**WHAT YOU ARE ASKED TO DO**
Go through the material and return every line that contains the string "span".

------------------------------------------------

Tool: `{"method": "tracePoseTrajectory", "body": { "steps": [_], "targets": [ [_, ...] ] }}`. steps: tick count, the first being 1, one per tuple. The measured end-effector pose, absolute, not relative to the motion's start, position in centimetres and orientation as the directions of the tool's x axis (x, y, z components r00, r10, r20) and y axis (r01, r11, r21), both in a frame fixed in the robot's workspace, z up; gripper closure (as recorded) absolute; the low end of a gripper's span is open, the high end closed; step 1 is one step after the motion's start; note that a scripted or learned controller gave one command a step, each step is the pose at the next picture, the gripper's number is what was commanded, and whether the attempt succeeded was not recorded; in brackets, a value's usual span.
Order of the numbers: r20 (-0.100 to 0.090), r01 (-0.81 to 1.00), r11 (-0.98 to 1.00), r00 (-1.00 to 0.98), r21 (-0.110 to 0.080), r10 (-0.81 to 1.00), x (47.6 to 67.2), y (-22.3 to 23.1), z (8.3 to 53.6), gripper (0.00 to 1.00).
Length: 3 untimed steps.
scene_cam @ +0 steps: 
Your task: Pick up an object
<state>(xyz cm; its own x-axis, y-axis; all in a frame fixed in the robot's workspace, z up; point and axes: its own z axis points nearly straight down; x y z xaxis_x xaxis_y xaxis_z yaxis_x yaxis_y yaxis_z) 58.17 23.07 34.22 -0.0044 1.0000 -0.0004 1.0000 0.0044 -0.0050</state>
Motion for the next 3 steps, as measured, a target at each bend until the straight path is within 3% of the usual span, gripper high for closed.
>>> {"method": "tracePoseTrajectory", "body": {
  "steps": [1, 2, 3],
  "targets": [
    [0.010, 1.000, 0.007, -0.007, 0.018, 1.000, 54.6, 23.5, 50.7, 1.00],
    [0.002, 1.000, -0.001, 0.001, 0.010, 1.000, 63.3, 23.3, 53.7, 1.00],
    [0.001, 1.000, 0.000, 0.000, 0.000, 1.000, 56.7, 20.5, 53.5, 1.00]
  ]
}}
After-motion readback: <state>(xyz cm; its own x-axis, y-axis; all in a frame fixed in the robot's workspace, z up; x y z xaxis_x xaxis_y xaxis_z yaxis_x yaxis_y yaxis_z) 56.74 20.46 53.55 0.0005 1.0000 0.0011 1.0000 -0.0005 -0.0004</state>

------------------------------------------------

**EXERCISE ANSWER**
Tool: `{"method": "tracePoseTrajectory", "body": { "steps": [_], "targets": [ [_, ...] ] }}`. steps: tick count, the first being 1, one per tuple. The measured end-effector pose, absolute, not relative to the motion's start, position in centimetres and orientation as the directions of the tool's x axis (x, y, z components r00, r10, r20) and y axis (r01, r11, r21), both in a frame fixed in the robot's workspace, z up; gripper closure (as recorded) absolute; the low end of a gripper's span is open, the high end closed; step 1 is one step after the motion's start; note that a scripted or learned controller gave one command a step, each step is the pose at the next picture, the gripper's number is what was commanded, and whether the attempt succeeded was not recorded; in brackets, a value's usual span.
Motion for the next 3 steps, as measured, a target at each bend until the straight path is within 3% of the usual span, gripper high for closed.

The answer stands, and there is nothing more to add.